* **The task**: Return all the lines below in which the string "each" appears.
BEGIN Material provided
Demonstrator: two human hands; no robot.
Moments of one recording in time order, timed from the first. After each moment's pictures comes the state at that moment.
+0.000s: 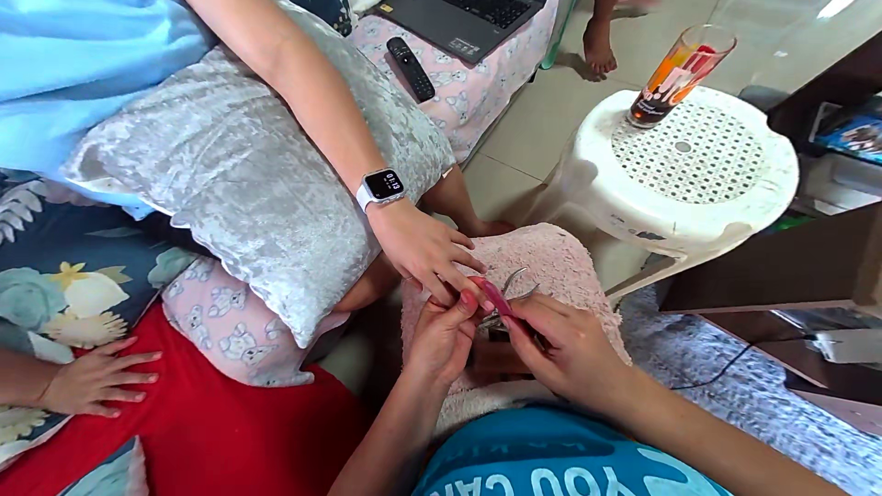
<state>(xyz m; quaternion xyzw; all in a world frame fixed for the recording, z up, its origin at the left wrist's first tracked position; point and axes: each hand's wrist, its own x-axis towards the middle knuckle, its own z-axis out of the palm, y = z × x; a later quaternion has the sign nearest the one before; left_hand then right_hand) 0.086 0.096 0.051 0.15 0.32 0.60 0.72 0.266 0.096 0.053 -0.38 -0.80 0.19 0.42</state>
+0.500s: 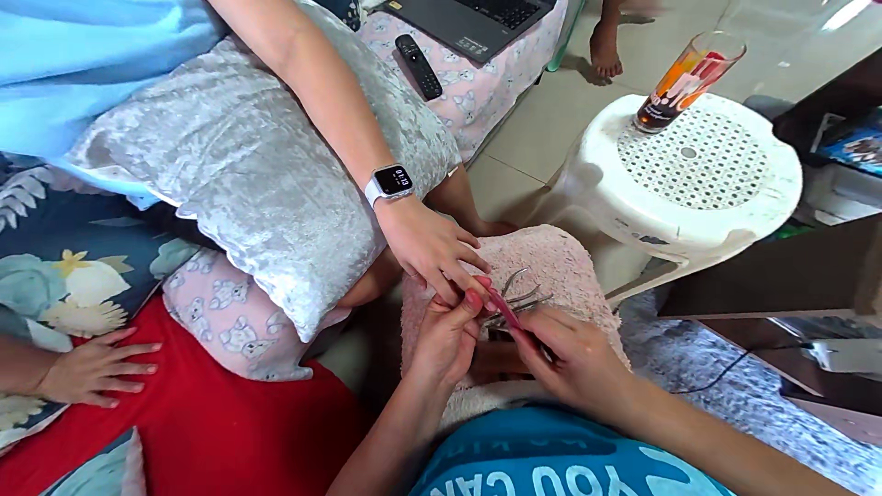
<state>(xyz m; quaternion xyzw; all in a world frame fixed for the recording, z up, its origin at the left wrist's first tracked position) 0.089 0.094 0.052 0.15 0.31 0.61 0.71 0.270 0.090 0.048 -0.35 -0.82 0.18 0.41</state>
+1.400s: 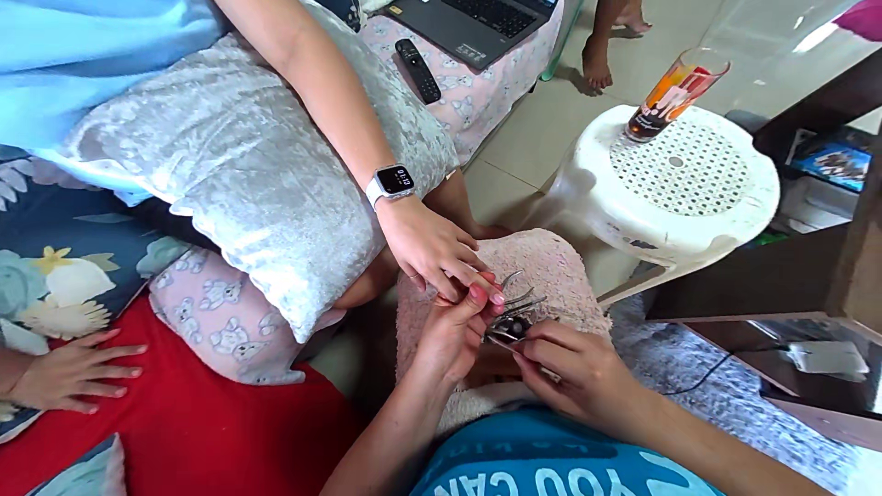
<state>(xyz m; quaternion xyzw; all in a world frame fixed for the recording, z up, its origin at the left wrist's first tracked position) 0.094 0.100 0.057 0.14 0.29 0.59 0.74 0.286 0.078 0.048 -0.31 -0.85 0.15 0.39</state>
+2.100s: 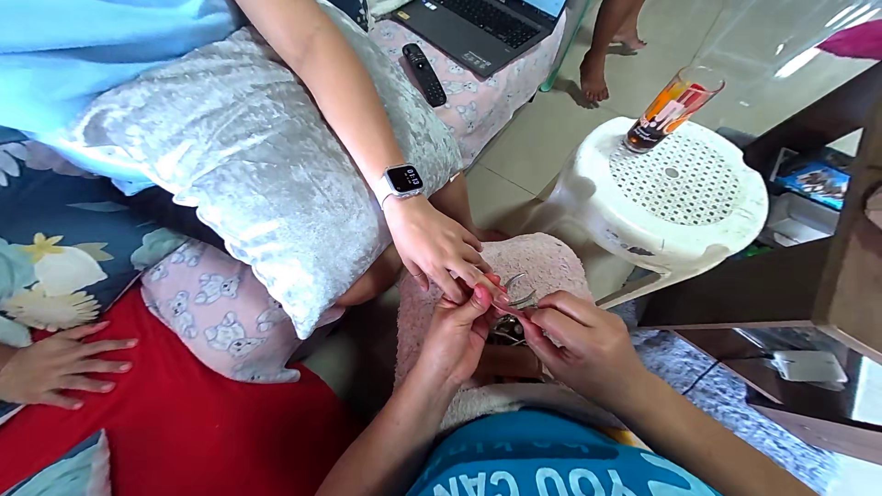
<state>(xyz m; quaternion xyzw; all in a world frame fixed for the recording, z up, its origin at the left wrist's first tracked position) 0.094 0.097 0.056 0.12 0.29 0.60 0.74 0.275 0.099 0.062 -0.38 -0.84 0.03 0.39</state>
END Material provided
* **Exercise response**:
Moments of one recording in time order, timed from the first. After each moment's pictures comes the state at that moment.
<state>(xyz m; quaternion xyzw; all in a world frame fixed for the recording, z up, its origin at the left wrist's first tracked position; point and axes: each hand's wrist, its own x-axis towards the middle knuckle, its own z-axis out of the palm, y = z × x; a later quaternion has the sign nearest the one before; left_hand then right_hand) 0.086 0.096 0.051 0.15 0.32 0.60 0.72 0.266 0.096 0.053 -0.38 -0.80 0.19 0.42</state>

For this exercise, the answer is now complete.